DinoDig is an educational fossil map. It plots dinosaur and other tetrapod occurrences from the Paleobiology Database in space and time, so you can explore where fossils have been found and what we know about them.

Two modes, one site

DinoDig has two modes that share a single domain and the same set of URLs. Discover is the warm, exploratory view — plain-language summaries, bold colors, and a gentle path through the map for anyone who just wants to find fossils and follow their curiosity. Study uses the same data and the same maps, with full taxonomy, dense explanations, and citations. Switch between them at any time; every link is the same on either side.

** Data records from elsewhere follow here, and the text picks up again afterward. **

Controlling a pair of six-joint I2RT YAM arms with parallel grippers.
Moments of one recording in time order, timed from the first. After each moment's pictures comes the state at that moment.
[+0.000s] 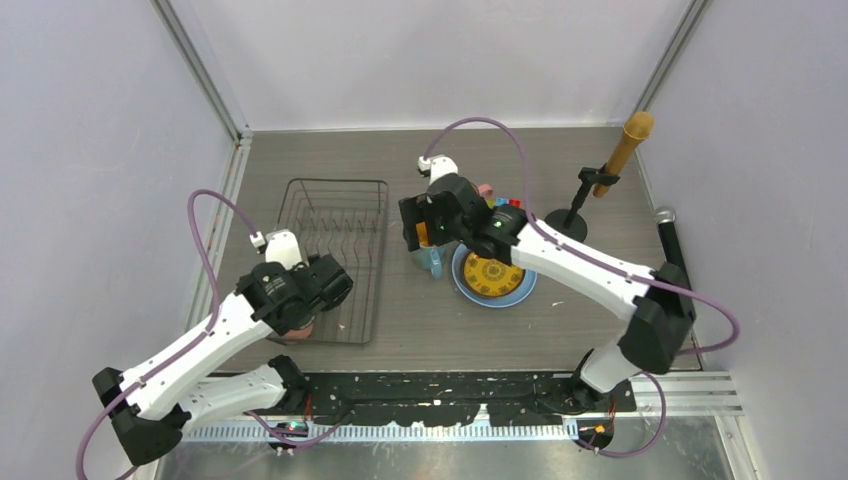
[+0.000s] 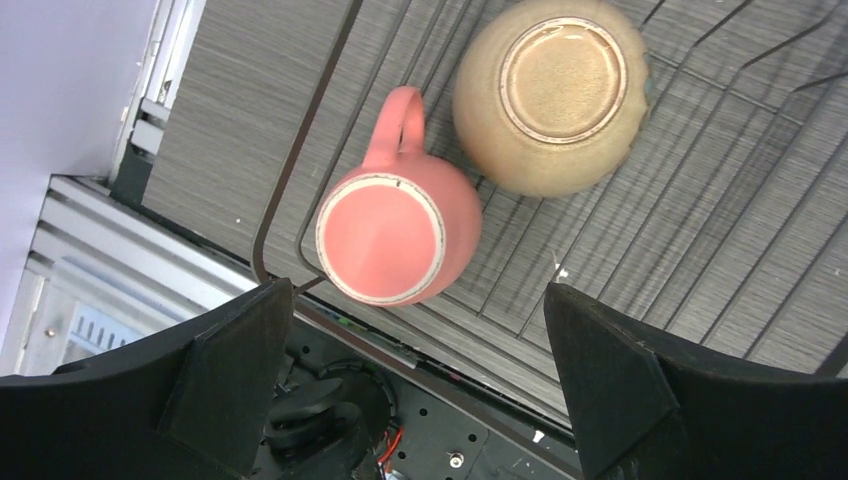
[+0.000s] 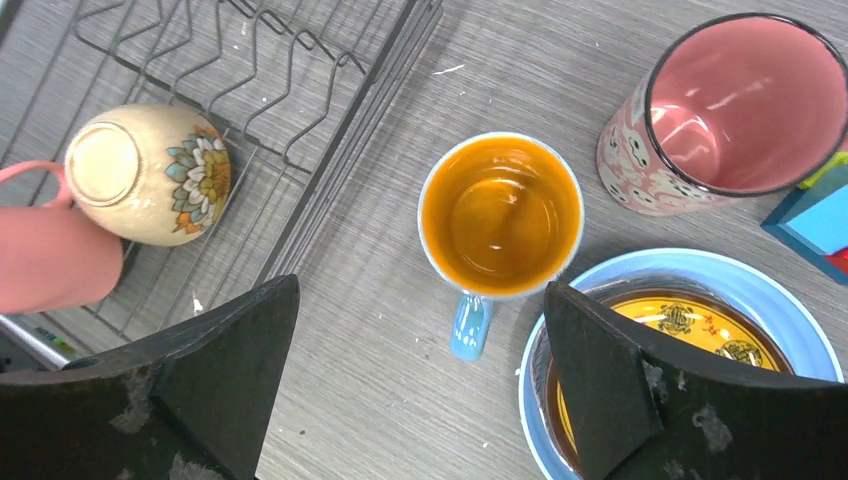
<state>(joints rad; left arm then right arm) -0.85 0.92 1.00 -1.50 -0.78 -1.16 0.88 1.59 1.39 -0.48 0.23 0.37</state>
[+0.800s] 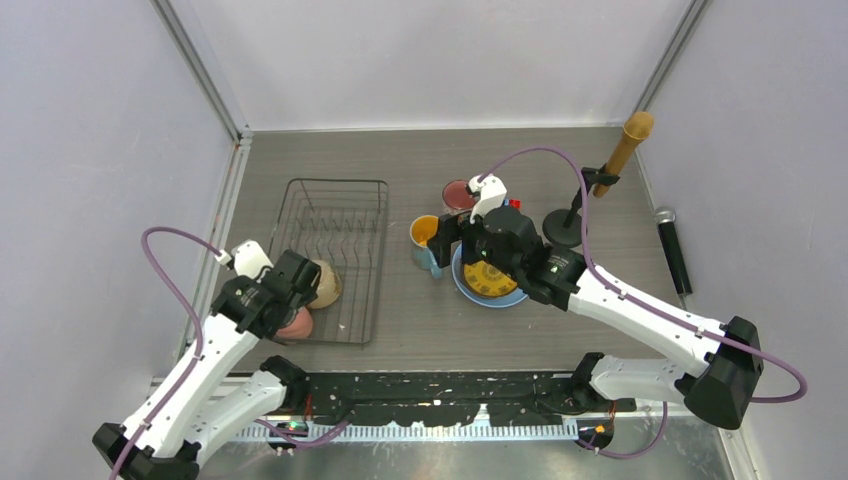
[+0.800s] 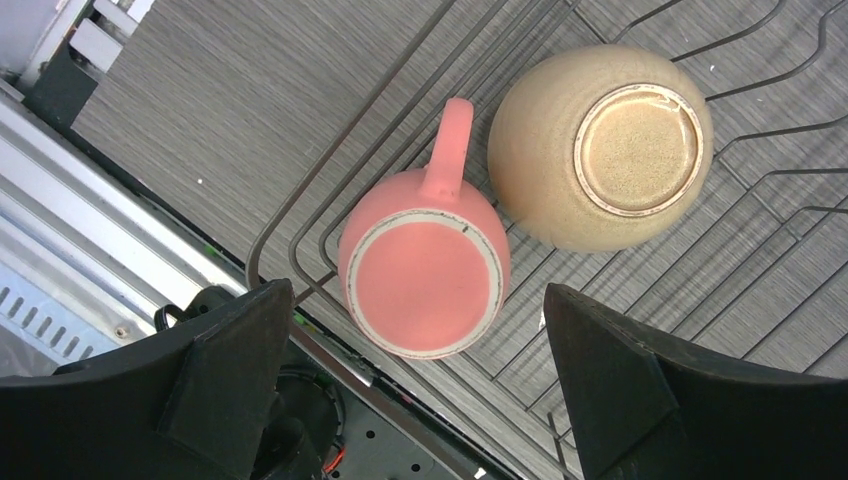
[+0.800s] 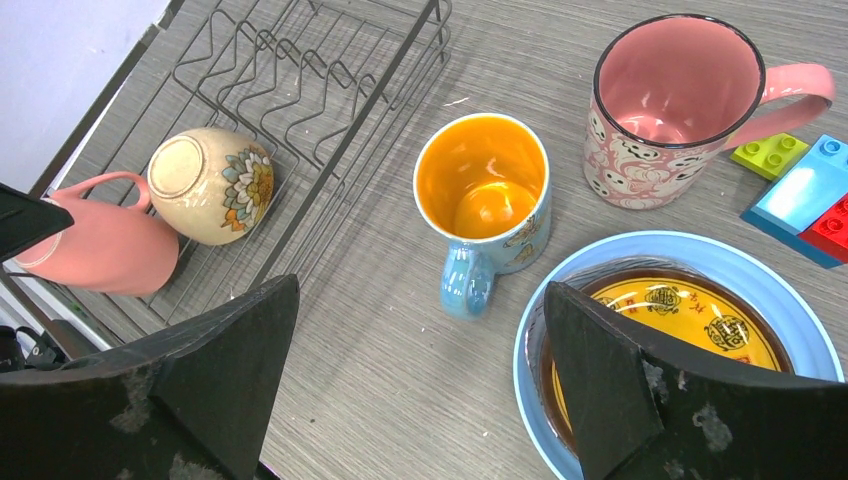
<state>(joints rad) -0.52 0.79 0.86 -1.33 -0.68 -1.11 0.88 1.15 0.96 -0.21 0.23 0.39</state>
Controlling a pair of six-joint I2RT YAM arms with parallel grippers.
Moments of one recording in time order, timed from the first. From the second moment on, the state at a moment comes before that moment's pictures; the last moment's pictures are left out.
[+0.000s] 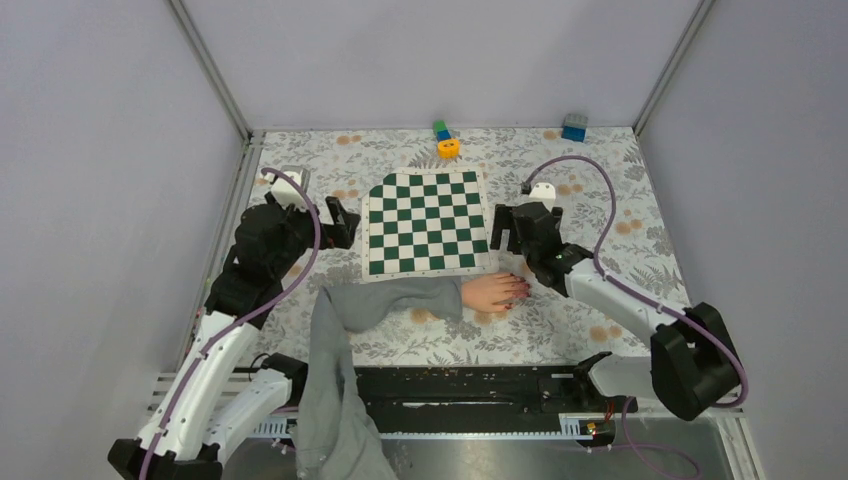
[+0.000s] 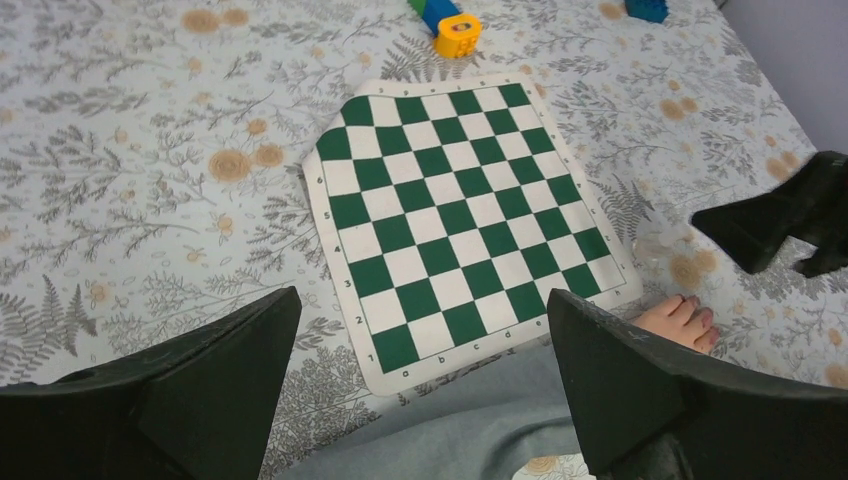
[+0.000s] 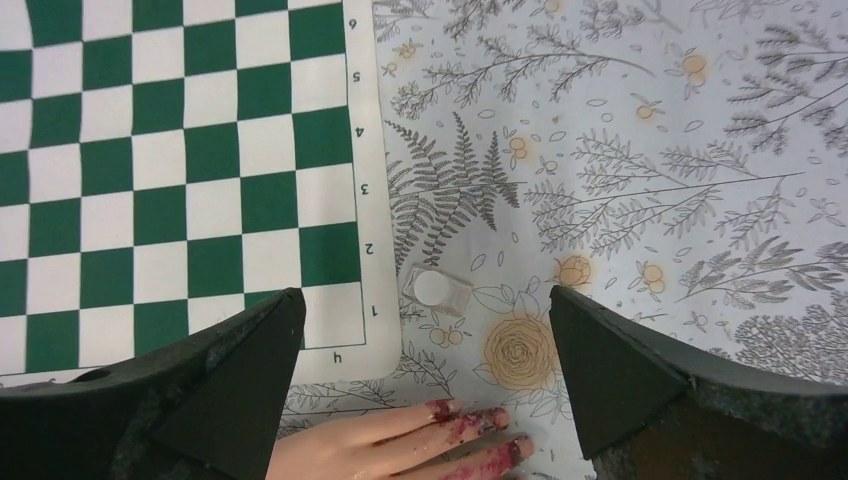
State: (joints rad) left arm -0.33 0.75 0.87 -0.37 0.05 -0.22; right arm 0.53 1.30 0.73 -0.07 0.40 0.38
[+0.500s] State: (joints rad) left arm -0.22 0.69 0.85 -0.43 -0.12 -0.30; right arm 0.36 0.96 0.74 -0.37 0.36 0.38
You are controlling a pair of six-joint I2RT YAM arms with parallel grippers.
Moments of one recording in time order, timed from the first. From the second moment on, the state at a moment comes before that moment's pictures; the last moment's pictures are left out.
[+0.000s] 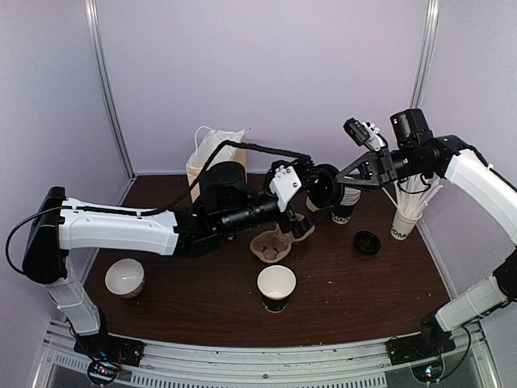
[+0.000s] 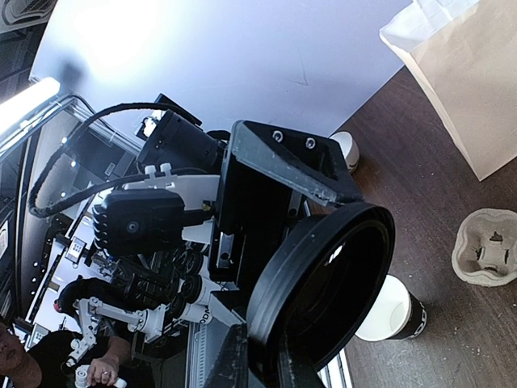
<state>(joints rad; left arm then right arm) -1.15 1.72 1.27 0.52 0.02 0.42 0.35 1.37 1.43 -0.79 -1.29 0.13</state>
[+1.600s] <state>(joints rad) -1.16 1.60 1.49 -0.73 0.02 0.16 0.28 1.43 1.09 -0.71 -0.75 -0.37</state>
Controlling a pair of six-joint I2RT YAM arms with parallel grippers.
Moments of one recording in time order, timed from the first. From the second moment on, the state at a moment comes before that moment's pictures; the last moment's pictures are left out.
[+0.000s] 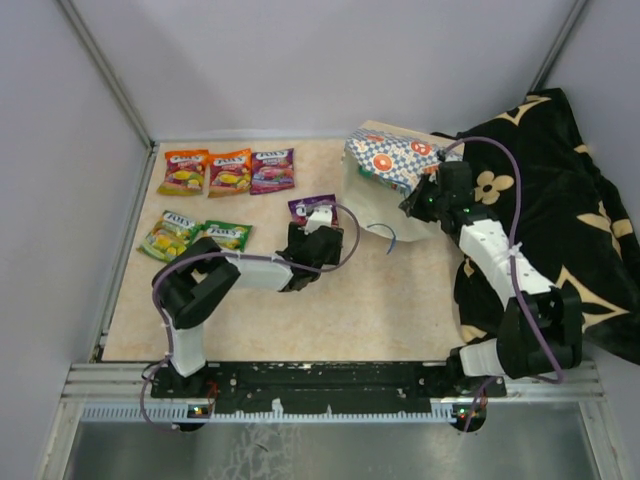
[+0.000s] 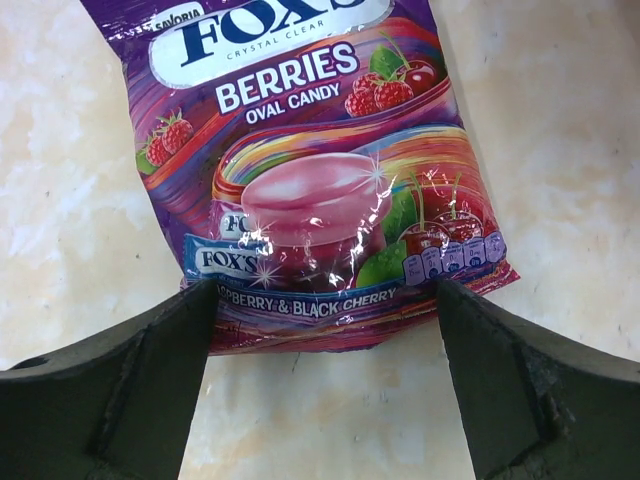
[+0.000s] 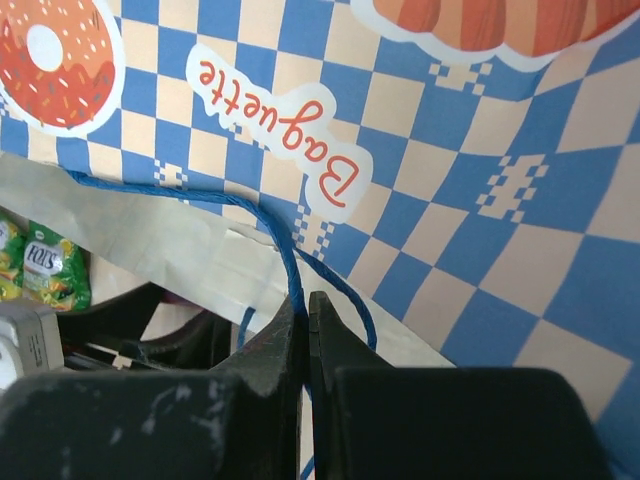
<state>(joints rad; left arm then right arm) -0.89 1.88 0.95 0.25 -0.67 -0.39 0.17 1.38 1.01 -0.25 -0.18 0.53</state>
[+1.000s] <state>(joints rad) -0.61 2.21 1.50 0.17 -0.20 -0.29 0.05 1.21 1.18 -0.40 -0.04 0.53</state>
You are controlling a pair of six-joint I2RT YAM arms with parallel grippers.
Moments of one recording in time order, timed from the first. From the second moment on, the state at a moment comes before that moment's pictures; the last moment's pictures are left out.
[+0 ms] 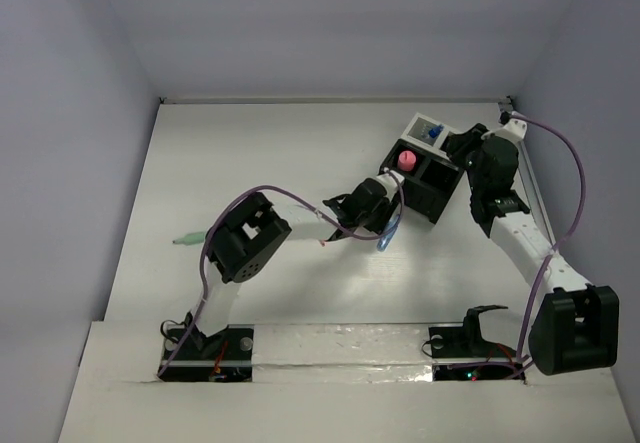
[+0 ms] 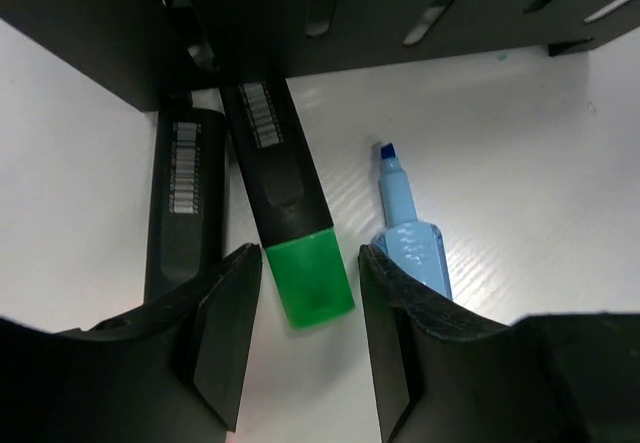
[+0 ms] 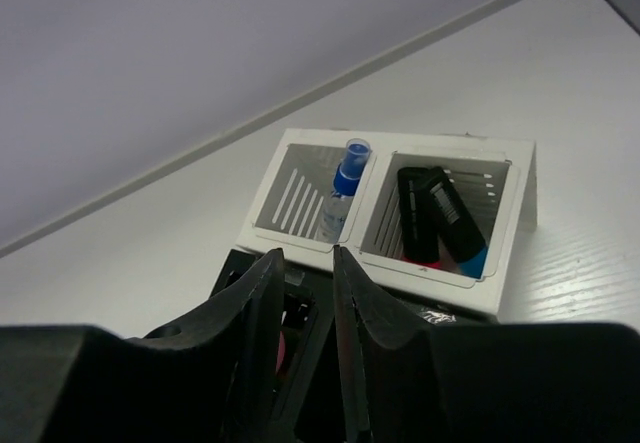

Use the mode pill in the header to switch. Reading the map for a guide to what the dots, halos, and time picker mean.

Where the data comes from

  • Fossil occurrences: Paleobiology Database (PBDB). Re-pulled monthly.
  • Species summaries: Wikipedia, cached and attributed per article.
  • Species and site imagery: Wikimedia Commons, cached with author, license, and source link on every image.

DinoDig adds map tiling, time filtering, faceted search, and curated formation, period, and country pages on top of those sources. We do not modify the underlying records — anything that looks wrong upstream is best fixed at the upstream source.

Accessibility

DinoDig targets WCAG 2.1 AA. The map is fully usable from the keyboard, and every fossil in the visible map area is also available as a screen-reader-friendly list. Period colors are validated against deuteranopia and protanopia simulation, and the period name is always shown next to the swatch.

If you find an accessibility issue, the report-content link on any species page is the fastest way to flag it.

What we don't do

DinoDig has no accounts, no cookies beyond what is needed for the site to function, and no third-party analytics. Your favorites are stored only in your browser's local storage. Neither mode asks for personal information.